First we notice with G that that is the unit it's so big we've got it in scientific notation so I want convert my whole problem here into scientific notation using exponents. That's going to actually simplify things because instead of multiplying things together, I can just add and subtract those exponents from each other and I'll show you how that's done, so let's first say 100,000 kilograms I want to convert that into scientific units so now I can say that that equals 1, 2, 3, 4, 5 or 1 times 10 to the fifth kilograms so 1 times 10 to the fifth kilograms is a scientific notation for that unit, gets rid of all these zeros. Over here at 4,000 meters again I can go 1, 2, 3 and say that 4,000 meters equals 4 times 10 to the third meters okay? Now I've converted everything to scientific notation it's going to make a little easier to get all these big numbers into this equation okay?
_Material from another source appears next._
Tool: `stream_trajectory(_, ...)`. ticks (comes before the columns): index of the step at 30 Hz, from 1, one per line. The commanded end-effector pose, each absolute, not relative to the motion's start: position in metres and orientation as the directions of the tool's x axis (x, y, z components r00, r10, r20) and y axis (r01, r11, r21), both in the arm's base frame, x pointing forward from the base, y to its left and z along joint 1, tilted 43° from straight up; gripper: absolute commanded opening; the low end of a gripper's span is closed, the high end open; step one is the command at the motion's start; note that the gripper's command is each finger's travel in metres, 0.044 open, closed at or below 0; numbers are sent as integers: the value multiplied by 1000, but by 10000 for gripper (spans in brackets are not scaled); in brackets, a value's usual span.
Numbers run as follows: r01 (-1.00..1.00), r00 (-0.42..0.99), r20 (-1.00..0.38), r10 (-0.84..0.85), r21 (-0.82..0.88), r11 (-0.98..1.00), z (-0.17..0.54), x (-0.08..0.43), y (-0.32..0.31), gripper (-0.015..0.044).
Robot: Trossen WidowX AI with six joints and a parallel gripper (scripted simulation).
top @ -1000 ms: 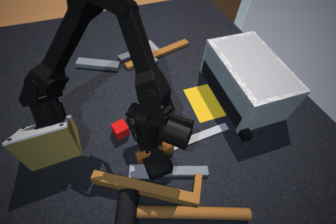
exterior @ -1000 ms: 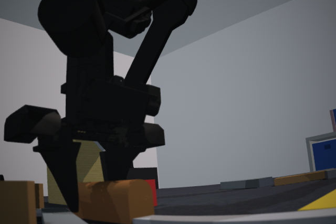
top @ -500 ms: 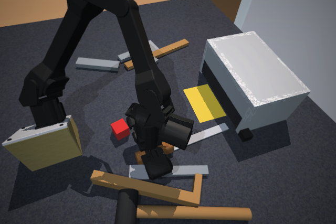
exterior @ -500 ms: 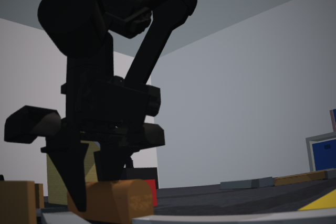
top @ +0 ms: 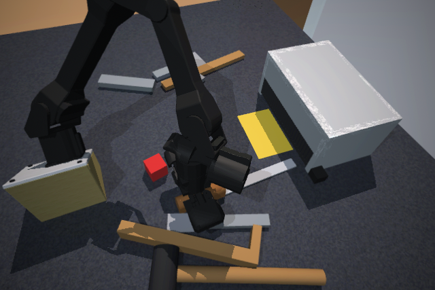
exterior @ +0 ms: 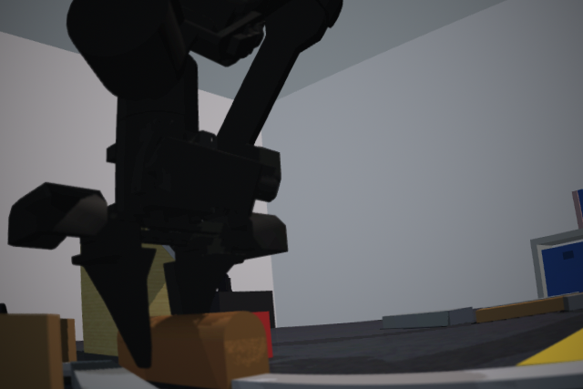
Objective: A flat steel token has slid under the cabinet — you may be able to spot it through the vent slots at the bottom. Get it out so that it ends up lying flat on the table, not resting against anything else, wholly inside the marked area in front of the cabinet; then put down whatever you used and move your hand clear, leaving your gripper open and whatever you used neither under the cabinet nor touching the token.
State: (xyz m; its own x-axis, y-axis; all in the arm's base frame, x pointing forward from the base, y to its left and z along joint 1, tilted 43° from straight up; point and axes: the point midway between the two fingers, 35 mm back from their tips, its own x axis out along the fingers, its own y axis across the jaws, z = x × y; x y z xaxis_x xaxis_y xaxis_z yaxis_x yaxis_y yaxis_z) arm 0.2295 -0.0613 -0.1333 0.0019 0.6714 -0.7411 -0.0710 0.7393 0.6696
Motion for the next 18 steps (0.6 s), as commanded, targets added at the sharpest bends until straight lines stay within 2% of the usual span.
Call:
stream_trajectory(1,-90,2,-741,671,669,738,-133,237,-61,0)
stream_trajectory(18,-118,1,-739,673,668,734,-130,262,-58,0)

So let's look at the equation force of gravity is G times m1 times m2 divided by the distance squared okay, so we just need to plug those numbers in so my force of G is going to equal again G is 6.67 times 10 to the negative 11 Newton meters squared over kilogram squared okay and we're going to, times m1 squared well I'm going to square it because it's, my mass is the same so it's going to be 1 times 10 to the fifth times 1 times 10 to the fifth so I can just square that and that is over my distance squared. So d squared here is going to be 4 times 10 to the third and let's keep our units in here, we've kilograms there and we have meters there and then I square it okay? So again carrying this down I have 6.67 times 10 to the negative 11 Newton meters squared kilogram squared times and again 1 times 10 to the fifth squared again I can add that so that's going to equal 1 times 10 to the tenth kilograms squared over 4 times 10 to the third, this is going to be 16 times 10 to the sixth and then to keep it in scientific notation I can say 1.6 times 10 to the seventh and my unit there is meters squared okay and separating that right there. Now notice with this constant G I can get rid of some of my units so I have kilograms squared down here I can cancel that with kilograms squared up there. I've got meters squared down here I can cancel with meters squared down there and I have 6.67 times 10 to the negative eleventh times 1 times 10 to the negative tenth so that's going to equal 6.67 times 10 to the negative I'm sorry negative 1 so negative 11 plus 10 is 1 okay? Over and that unit is going to just simply be Newtons over 1.6 times 10 to the seventh and again to move this up here I just make this into negative seventh and I get dividing 6.67 by 1.6 I get 4.16 times 10 to the negative eighth so that is my gravitational force between these two objects.

Now that's a real small number right? That again number is Newtons keeping my units there and that shows the gravitation is really a small force it's just that we're on such a large planet earth that we have a pretty large mass times our mass to make gravitational force seem much stronger on earth but when we're out in space it's relatively weak force.